▶ _What to produce_
All records must be quoted exactly. Omit the pictures.

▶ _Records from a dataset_
== Segment start ==
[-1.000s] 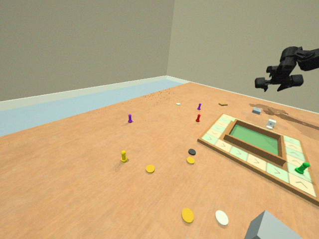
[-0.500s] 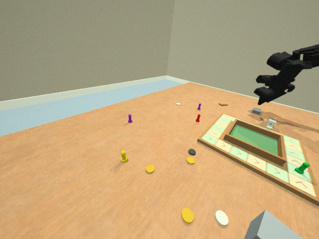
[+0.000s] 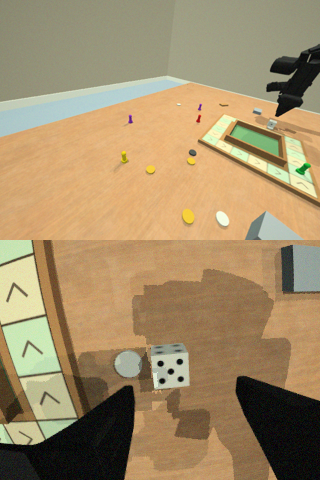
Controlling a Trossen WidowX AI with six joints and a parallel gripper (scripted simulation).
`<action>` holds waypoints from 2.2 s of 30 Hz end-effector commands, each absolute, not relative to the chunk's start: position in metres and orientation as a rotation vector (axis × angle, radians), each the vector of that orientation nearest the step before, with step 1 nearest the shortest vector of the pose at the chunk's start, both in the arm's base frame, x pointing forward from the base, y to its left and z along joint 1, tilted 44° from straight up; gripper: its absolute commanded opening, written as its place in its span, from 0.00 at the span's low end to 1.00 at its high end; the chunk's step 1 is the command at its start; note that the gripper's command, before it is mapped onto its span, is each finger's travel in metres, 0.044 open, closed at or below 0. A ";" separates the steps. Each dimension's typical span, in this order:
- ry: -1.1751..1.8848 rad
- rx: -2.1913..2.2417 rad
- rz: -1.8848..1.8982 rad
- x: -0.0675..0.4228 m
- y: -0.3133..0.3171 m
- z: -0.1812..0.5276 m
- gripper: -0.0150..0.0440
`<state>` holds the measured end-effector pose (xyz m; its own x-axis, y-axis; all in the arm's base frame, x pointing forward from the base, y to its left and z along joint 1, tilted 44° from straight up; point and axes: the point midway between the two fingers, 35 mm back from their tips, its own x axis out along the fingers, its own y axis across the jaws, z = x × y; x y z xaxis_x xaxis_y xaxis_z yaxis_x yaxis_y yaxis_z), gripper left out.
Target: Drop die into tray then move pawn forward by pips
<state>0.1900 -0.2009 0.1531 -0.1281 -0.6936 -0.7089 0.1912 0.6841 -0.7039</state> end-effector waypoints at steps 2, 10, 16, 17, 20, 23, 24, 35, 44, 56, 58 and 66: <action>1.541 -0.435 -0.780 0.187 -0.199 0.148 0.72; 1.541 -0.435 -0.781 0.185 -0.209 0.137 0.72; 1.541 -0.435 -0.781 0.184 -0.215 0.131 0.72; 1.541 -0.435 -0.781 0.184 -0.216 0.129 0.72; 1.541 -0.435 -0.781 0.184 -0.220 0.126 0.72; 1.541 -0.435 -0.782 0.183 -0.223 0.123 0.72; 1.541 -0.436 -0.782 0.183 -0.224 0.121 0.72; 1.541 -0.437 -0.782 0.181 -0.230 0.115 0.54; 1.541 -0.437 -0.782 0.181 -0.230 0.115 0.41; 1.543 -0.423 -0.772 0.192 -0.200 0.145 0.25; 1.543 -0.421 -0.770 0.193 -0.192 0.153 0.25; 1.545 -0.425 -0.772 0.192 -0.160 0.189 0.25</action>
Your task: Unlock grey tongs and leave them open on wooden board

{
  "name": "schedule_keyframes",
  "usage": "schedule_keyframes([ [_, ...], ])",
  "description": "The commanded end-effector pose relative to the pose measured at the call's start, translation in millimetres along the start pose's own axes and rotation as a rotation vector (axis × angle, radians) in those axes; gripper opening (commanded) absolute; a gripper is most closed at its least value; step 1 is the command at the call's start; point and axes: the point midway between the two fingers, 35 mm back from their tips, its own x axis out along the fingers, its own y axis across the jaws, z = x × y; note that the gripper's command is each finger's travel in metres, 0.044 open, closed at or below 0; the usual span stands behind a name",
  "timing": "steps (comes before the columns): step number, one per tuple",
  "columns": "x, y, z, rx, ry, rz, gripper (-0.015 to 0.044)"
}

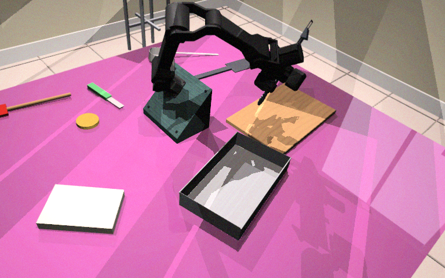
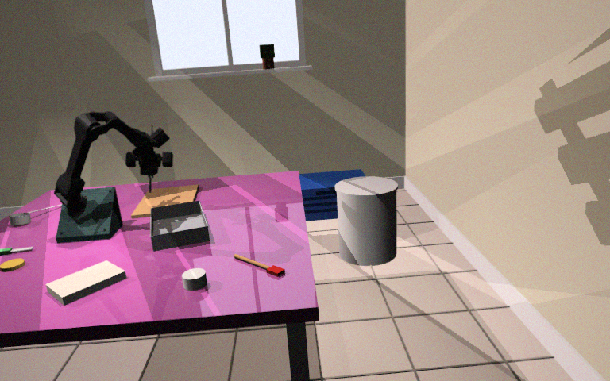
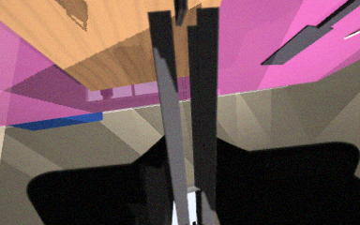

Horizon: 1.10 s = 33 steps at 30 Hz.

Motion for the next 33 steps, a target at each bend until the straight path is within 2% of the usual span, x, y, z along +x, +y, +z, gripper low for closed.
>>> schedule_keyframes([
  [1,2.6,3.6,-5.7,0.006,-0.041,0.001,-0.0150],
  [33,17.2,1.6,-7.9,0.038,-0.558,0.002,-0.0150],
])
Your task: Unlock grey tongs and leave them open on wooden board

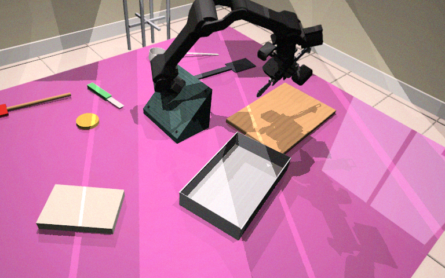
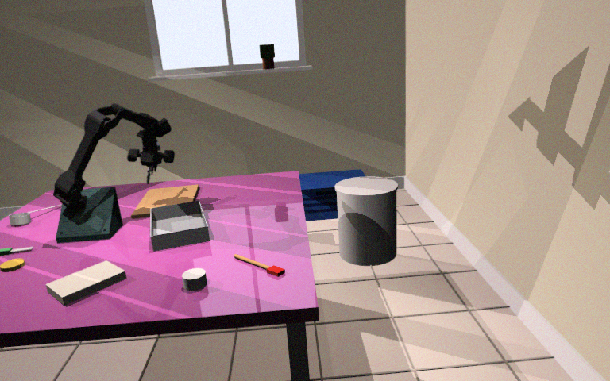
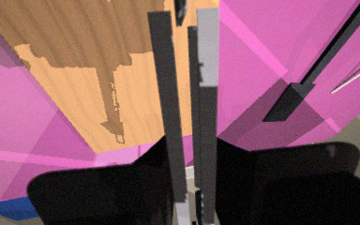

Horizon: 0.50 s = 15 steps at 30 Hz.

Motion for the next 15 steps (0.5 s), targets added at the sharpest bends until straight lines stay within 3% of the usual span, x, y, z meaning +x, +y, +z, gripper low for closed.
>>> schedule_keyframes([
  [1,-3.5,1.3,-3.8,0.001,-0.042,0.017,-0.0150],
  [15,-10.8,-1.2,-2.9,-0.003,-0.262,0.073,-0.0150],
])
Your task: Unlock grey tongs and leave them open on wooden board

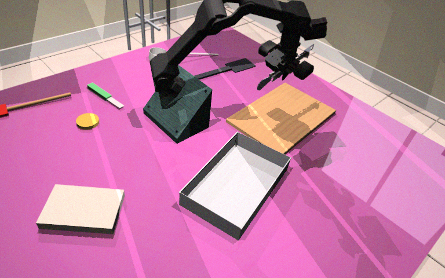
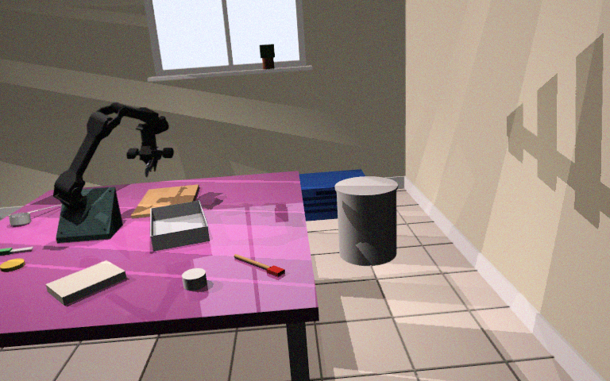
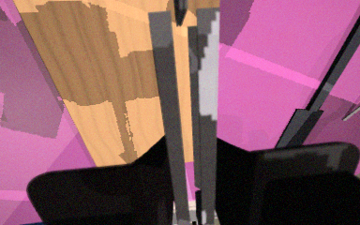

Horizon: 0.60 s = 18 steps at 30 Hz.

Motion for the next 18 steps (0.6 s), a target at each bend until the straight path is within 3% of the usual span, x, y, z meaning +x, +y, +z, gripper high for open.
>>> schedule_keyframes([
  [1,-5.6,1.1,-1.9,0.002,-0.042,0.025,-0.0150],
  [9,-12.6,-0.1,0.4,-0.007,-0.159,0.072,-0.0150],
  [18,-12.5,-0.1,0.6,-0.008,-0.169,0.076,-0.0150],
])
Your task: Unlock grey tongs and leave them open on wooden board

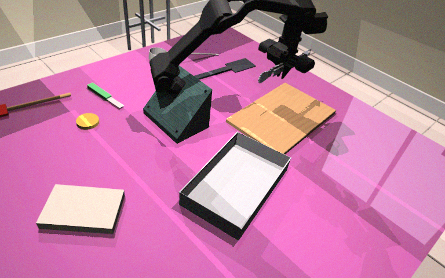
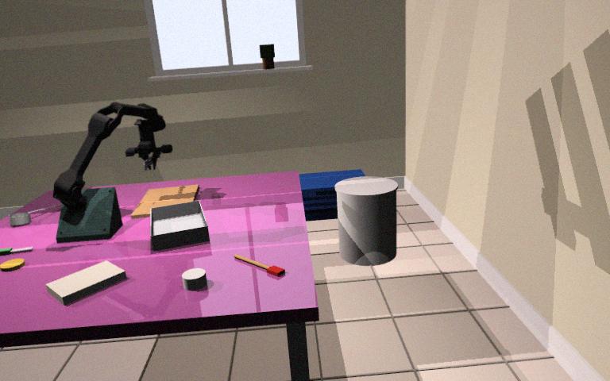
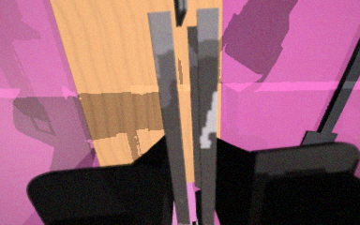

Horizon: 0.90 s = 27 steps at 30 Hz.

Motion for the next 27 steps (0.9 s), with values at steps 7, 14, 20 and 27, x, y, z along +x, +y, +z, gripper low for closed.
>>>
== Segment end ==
▶ _Task output_
[-1.000s] 
[-0.500s] 
[+0.000s] 
Controlling a Trossen WidowX AI with six joints and a parallel gripper (scripted simulation).
`<action>` holds waypoints from 2.2 s of 30 Hz end-effector commands, each absolute, not relative to the chunk's start: position in metres and orientation as a rotation vector (axis × angle, radians), each the vector of that orientation nearest the step before, with step 1 nearest the shortest vector of the pose at the chunk's start, both in the arm's base frame, x pointing forward from the base, y to its left and z along joint 1, tilted 44° from straight up; gripper: its absolute commanded opening, written as its place in its span, from 0.00 at the span's low end to 1.00 at its high end; the chunk's step 1 is the command at its start; note that the gripper's command, before it is mapped onto its span, is each finger's travel in metres, 0.044 open, closed at or below 0. A ";" separates the steps. Each dimension's typical span, in this order:
- ry: -1.1751..1.8848 rad
- rx: -2.1913..2.2417 rad
- rz: -1.8848..1.8982 rad
- x: -0.0675..0.4228 m
- y: -0.3133..0.3171 m
- z: -0.1812..0.5276 m
- gripper: -0.0150..0.0440
`<state>` holds the measured end-effector pose (xyz m; its own x-axis, y-axis; all in the arm's base frame, x pointing forward from the base, y to its left and z along joint 1, tilted 44° from straight up; point and axes: the point midway between the two fingers, 35 mm back from their tips, its own x axis out along the fingers, its own y axis across the jaws, z = x × y; x y z xaxis_x xaxis_y xaxis_z yaxis_x yaxis_y yaxis_z), gripper left out.
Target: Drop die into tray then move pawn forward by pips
<state>0.1900 -0.2009 0.1531 -0.1281 -0.6936 -0.7089 0.1912 0.6841 -0.7039</state> end-effector waypoints at steps 2, 10, 16, 17, 20, 23, 24, 35, 44, 56, 58 and 66: <action>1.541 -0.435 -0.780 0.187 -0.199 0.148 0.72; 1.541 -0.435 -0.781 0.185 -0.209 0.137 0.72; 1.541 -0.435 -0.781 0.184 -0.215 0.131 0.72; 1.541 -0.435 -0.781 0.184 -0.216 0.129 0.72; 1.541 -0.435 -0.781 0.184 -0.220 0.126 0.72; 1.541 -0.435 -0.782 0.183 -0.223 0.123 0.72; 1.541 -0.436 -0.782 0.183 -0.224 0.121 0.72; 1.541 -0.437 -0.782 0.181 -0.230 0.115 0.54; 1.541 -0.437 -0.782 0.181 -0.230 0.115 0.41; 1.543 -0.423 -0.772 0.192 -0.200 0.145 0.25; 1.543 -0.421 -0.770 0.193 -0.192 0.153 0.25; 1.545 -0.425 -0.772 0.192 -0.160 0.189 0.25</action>
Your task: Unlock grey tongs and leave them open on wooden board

{
  "name": "schedule_keyframes",
  "usage": "schedule_keyframes([ [_, ...], ])",
  "description": "The commanded end-effector pose relative to the pose measured at the call's start, translation in millimetres along the start pose's own axes and rotation as a rotation vector (axis × angle, radians) in those axes; gripper opening (commanded) absolute; a gripper is most closed at its least value; step 1 is the command at the call's start; point and axes: the point midway between the two fingers, 35 mm back from their tips, its own x axis out along the fingers, its own y axis across the jaws, z = x × y; note that the gripper's command is each finger's travel in metres, 0.044 open, closed at or below 0; the usual span stands behind a name",
  "timing": "steps (comes before the columns): step number, one per tuple",
  "columns": "x, y, z, rx, ry, rz, gripper (-0.015 to 0.044)"
}


Horizon: 1.10 s = 33 steps at 30 Hz.

Motion for the next 33 steps, a target at each bend until the straight path is within 2% of the usual span, x, y, z along +x, +y, +z, gripper low for closed.
>>> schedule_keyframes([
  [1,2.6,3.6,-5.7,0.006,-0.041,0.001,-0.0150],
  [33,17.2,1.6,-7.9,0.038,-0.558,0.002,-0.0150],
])
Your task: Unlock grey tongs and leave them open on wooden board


Horizon: 0.50 s = 15 steps at 30 Hz.

Motion for the next 15 steps (0.5 s), targets added at the sharpest bends until straight lines stay within 3% of the usual span, x, y, z meaning +x, +y, +z, gripper low for closed.
>>> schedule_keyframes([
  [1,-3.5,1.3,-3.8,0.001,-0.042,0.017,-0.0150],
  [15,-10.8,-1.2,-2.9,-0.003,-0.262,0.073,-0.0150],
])
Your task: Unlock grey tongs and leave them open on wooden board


Horizon: 0.60 s = 18 steps at 30 Hz.

Motion for the next 18 steps (0.6 s), a target at each bend until the straight path is within 3% of the usual span, x, y, z meaning +x, +y, +z, gripper high for open.
>>> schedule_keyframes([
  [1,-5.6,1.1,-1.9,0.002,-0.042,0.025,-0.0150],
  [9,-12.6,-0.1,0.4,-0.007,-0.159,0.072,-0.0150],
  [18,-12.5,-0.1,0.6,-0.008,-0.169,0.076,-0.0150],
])
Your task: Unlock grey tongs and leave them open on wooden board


Horizon: 0.90 s = 27 steps at 30 Hz.

Motion for the next 27 steps (0.9 s), with values at steps 7, 14, 20 and 27, x, y, z along +x, +y, +z, gripper low for closed.
>>>

The answer has been given, and the exercise is complete.